Hyrule’ye Link olarak klasik mavi kalkan ve kısa kılıçla başlıyorsunuz. Ardından mini zindanları araştırdıkça, oyunda ilerledikçe yepyeni ekipmanlar buluyorsunuz. Bu da sizi çok daha derinlere, zor bölümlere ilerlemeye itiyor. İşte tam bu noktada Cadence of Hyrule diğer Roguelike oyunlardan kendini biraz farklı konumlandırıyor.

Hyrule’de öldüğünüzde ilerlemeniz diğer Roguelike oyunlarda olduğu gibi sonlanıyor ama ekipmanlarınız sizde kalmaya devam ediyor. Bu yüzden oyuna yeniden başlamak sizin için çok da büyük bir problem olmuyor. Bu yönüyle geliştirmelerini koruyan başka bir oyun olan Dead Cells ile büyük benzerlik gösteriyor diyebilirim.

NecroDancer ile benzeşen diğer önemli yönüyse elbette ritim mekanikleri. Oyunda kullanılan müzikler Zelda serisinden aşina olduğumuz muhteşem parçaları içeriyor. İşin güzel yanıysa bu müzikler sadece bir arka fon oluşturmak için orada değiller. Oyunu alt etmenin yolu müzikten geçiyor. Binding of Isaac, Super Meat Boy gibi efsane indie oyunların müziklerini hazırlayan Danny Baranowsky, Cadence of Hyrule de harika çalışmalar sunuyor.

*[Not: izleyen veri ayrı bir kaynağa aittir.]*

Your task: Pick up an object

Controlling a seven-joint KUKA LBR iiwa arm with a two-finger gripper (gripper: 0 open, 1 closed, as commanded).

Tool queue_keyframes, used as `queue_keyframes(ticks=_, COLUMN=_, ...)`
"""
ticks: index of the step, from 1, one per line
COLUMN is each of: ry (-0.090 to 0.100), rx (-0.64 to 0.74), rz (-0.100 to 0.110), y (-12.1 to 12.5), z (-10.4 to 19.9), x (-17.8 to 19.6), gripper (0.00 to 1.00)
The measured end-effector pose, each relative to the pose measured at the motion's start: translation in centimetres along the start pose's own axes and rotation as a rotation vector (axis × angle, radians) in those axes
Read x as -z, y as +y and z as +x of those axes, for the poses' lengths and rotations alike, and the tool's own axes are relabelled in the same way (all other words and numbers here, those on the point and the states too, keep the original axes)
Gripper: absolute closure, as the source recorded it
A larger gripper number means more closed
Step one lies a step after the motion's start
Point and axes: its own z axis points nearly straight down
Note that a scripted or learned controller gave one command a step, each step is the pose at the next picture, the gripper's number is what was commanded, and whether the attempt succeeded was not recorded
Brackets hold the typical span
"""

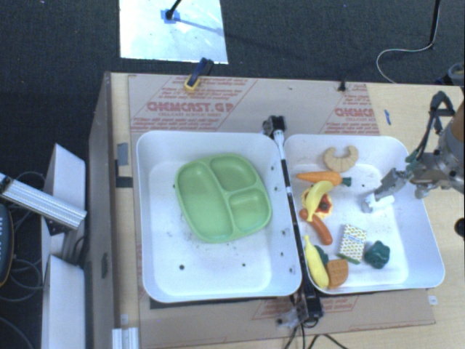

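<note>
The gripper [372,201] hangs over the right bin [418,267], fingers slightly apart and gripping nothing. The nearest toy, a checkered block [353,242], lies just near-left of it; the banana [317,197] lies farther left, long axis running near-far.

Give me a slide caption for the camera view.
Claw hovers over the right bin of toy food; green tray fills the left.

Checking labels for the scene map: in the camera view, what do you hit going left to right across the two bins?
Green divided plate in the left bin → yellow banana in the right bin → checkered block → dark green toy → tool over the right bin.
</note>
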Motion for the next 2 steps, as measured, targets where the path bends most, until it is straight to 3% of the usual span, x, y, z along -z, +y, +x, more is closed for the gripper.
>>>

Oyunda ritme uygun bir şekilde saldırmanız ve hareket etmeniz gerekiyor. Bu sayede hem sağlam kombolar yapabiliyor hem de en zorlu düşmanları çok daha rahat bir şekilde alt edebiliyorsunuz. Ritimler son derece güzel olduğu için arkada çalan soundtrack ile uyumlu bir şekilde oyunu oynamak, Cadence of Hyrule’yi bir adım öteye taşımayı başarıyor. Oyunda ekipmanlarınızı geliştirdikçe, ritimle beraber verdiğiniz hasar da katlanıyor ve Hyrule’nin oyun keyfi iyice artıyor.

Cadence of Hyrule’de hem Link hem de Zelda ile oynayabildiğinizi söylemiştik. Brace Yourself Games burada kolaya kaçmamış ve bize iki farklı karakter için iki farklı oynanış stili hazırlamış. Böylece Link veya Zelda’dan biriyle oynamaktan sıkıldığınızda, diğer karaktere geçerek oyunun ömrünü iyice uzatabiliyorsunuz. Eğer bu da yetmediyse, Permadeath modunu açarak, tıpkı NecroDancer ayarında bir zorluk ile oyunu alt etmeye çalışabiliyorsunuz.

Sonuç olarak Cadence of Hyrule, hem oynanışı, hem ayarında Roguelike mekanikleri hem de eğlenceli yapısıyla bugüne kadar yapılmış en iyi Zelda spin-off’larından biri olmayı başarıyor.